* _Instructions for the task_
The material below holds the lines to copy: from the one with "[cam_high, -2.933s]" up to and including the one with "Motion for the". Copy them exactly and skip the pictures.

* _Data provided_
--- START ---

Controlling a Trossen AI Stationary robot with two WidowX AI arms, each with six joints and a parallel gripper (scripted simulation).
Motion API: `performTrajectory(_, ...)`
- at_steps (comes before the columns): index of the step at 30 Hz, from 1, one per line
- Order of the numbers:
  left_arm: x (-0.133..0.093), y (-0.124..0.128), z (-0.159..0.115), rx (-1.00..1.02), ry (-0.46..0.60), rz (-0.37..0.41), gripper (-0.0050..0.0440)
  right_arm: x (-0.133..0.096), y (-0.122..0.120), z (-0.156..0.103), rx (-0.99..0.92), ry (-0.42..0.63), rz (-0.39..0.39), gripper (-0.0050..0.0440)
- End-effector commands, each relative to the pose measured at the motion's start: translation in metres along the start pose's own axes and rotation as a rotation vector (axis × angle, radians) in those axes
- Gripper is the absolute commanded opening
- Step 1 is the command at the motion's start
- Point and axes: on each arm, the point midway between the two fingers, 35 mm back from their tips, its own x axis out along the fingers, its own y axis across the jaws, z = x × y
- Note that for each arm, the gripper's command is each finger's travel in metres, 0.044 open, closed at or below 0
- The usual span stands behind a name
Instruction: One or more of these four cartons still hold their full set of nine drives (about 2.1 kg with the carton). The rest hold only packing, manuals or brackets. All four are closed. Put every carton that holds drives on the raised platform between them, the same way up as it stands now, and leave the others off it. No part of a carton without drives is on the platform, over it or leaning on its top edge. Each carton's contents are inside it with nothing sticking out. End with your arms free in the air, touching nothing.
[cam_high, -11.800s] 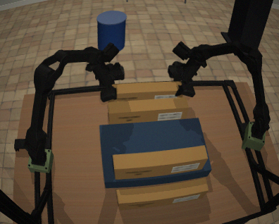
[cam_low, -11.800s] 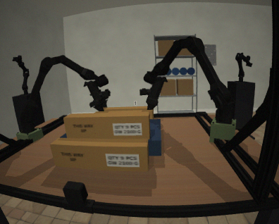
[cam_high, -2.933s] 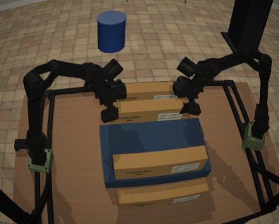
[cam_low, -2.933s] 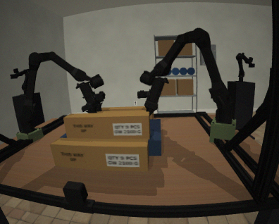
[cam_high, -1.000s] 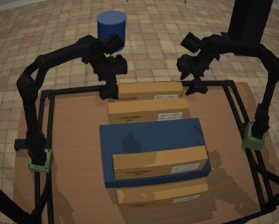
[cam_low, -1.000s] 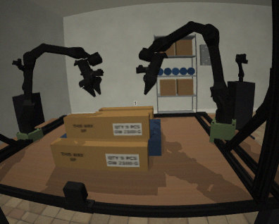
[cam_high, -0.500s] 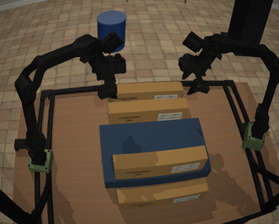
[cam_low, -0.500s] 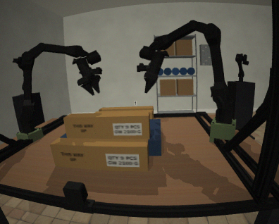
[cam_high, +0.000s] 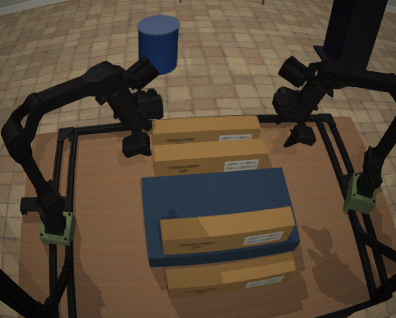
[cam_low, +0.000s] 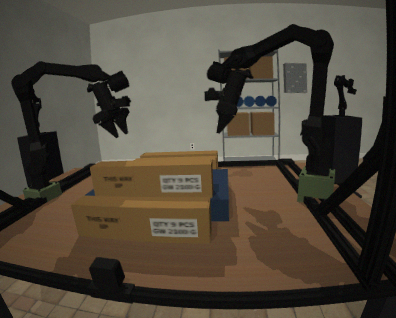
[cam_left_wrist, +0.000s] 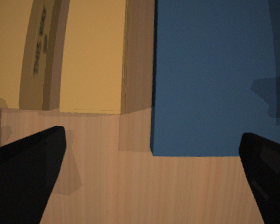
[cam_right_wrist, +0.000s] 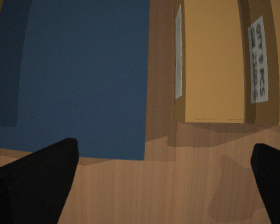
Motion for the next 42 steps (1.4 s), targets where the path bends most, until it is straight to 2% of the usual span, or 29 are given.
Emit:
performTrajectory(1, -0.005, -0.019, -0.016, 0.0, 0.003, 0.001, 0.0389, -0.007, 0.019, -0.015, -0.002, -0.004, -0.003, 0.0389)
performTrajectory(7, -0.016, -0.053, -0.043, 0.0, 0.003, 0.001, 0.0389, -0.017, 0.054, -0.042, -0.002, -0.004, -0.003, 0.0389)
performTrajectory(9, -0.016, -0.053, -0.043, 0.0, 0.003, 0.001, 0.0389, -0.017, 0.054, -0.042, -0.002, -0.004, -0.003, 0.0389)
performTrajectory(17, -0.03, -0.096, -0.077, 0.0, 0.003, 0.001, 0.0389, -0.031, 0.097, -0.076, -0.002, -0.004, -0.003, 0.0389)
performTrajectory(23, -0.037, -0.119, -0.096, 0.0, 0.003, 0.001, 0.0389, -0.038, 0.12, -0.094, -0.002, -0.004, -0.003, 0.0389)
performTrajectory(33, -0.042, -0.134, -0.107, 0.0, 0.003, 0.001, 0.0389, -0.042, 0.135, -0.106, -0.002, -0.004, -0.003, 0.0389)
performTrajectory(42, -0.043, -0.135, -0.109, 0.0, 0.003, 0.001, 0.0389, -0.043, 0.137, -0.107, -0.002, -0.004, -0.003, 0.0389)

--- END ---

* _Answer section_
[cam_high, -2.933s] 
[cam_low, -2.933s] 
[cam_high, -1.000s] 
[cam_low, -1.000s] 
[cam_high, -0.500s] 
[cam_low, -0.500s] 
[cam_high, +0.000s] 
[cam_low, +0.000s] 
[cam_left_wrist, +0.000s] 
[cam_right_wrist, +0.000s] 
Motion for the next 42 steps (1.4 s), targets where the path bends most, until it is straight to 2% of the usual span, or 29 are given.

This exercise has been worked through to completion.